Please say how many lines in the records contain the word "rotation", giving only the number.

Records from a dataset
---+---
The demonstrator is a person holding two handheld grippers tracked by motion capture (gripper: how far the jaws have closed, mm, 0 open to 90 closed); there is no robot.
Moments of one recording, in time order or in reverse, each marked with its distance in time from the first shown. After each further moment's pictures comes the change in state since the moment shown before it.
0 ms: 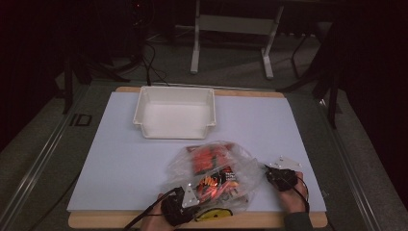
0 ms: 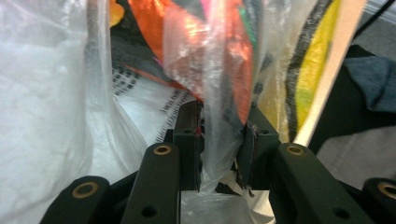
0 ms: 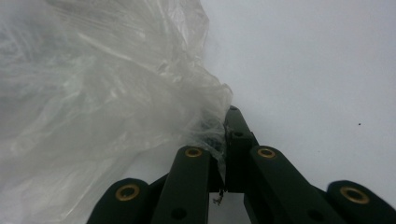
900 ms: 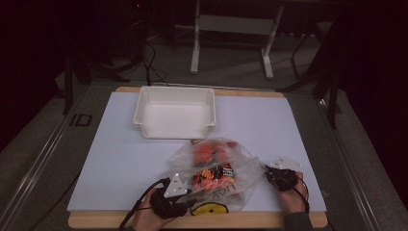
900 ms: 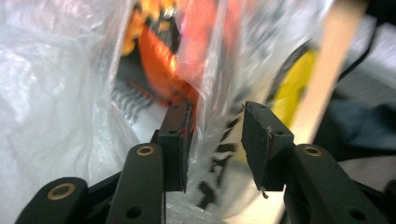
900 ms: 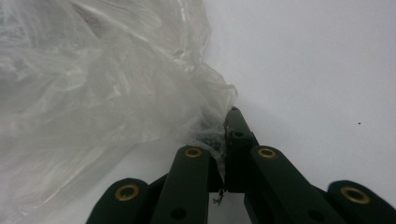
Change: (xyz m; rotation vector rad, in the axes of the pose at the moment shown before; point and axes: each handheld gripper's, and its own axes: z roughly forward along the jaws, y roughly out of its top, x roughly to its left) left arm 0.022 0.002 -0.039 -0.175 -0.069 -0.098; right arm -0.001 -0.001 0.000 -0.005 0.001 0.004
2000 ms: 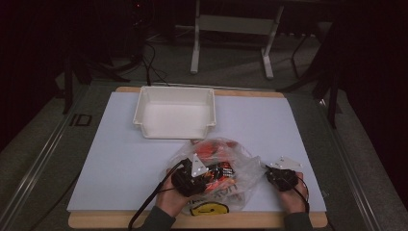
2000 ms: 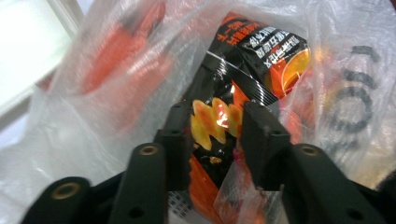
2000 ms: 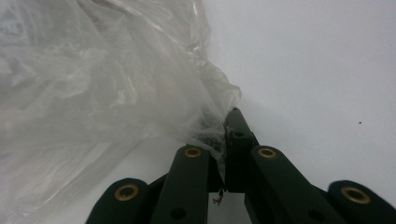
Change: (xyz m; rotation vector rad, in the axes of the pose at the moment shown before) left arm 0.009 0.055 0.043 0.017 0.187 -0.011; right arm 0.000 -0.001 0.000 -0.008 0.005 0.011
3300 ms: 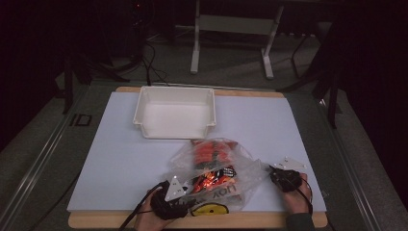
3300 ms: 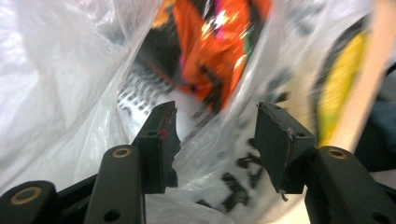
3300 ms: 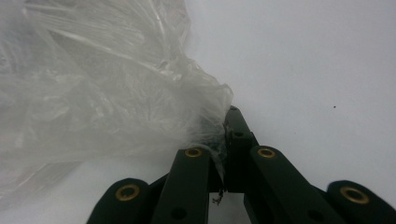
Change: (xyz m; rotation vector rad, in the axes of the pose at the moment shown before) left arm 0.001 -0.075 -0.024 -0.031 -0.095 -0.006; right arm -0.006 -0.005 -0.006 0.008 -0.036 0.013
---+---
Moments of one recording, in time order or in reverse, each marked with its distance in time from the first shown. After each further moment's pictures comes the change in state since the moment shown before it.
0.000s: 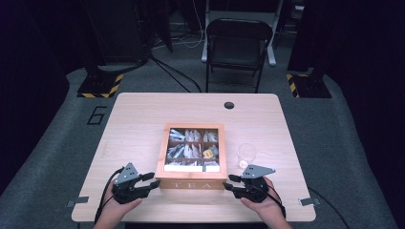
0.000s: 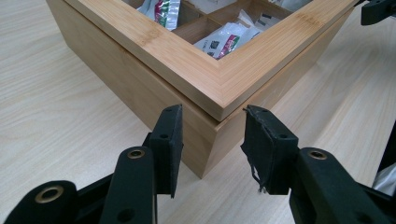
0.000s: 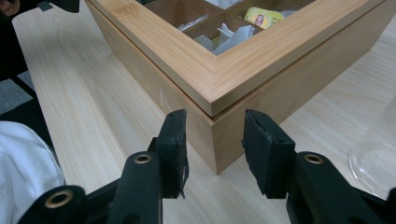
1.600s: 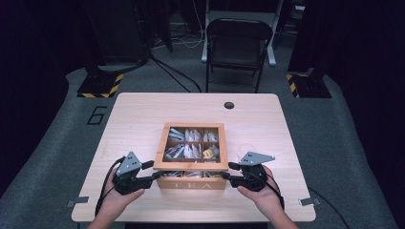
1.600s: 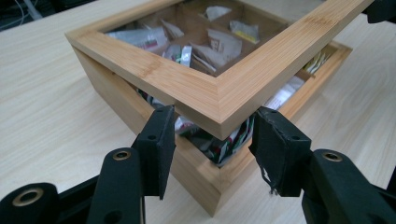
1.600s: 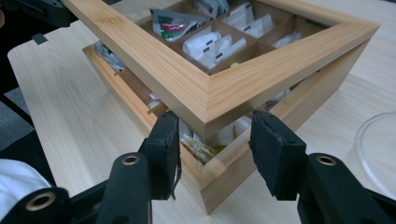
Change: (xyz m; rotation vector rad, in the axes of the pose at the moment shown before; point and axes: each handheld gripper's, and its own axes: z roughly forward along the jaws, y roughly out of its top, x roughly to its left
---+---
§ **OUTPUT FOR THIS TASK**: 4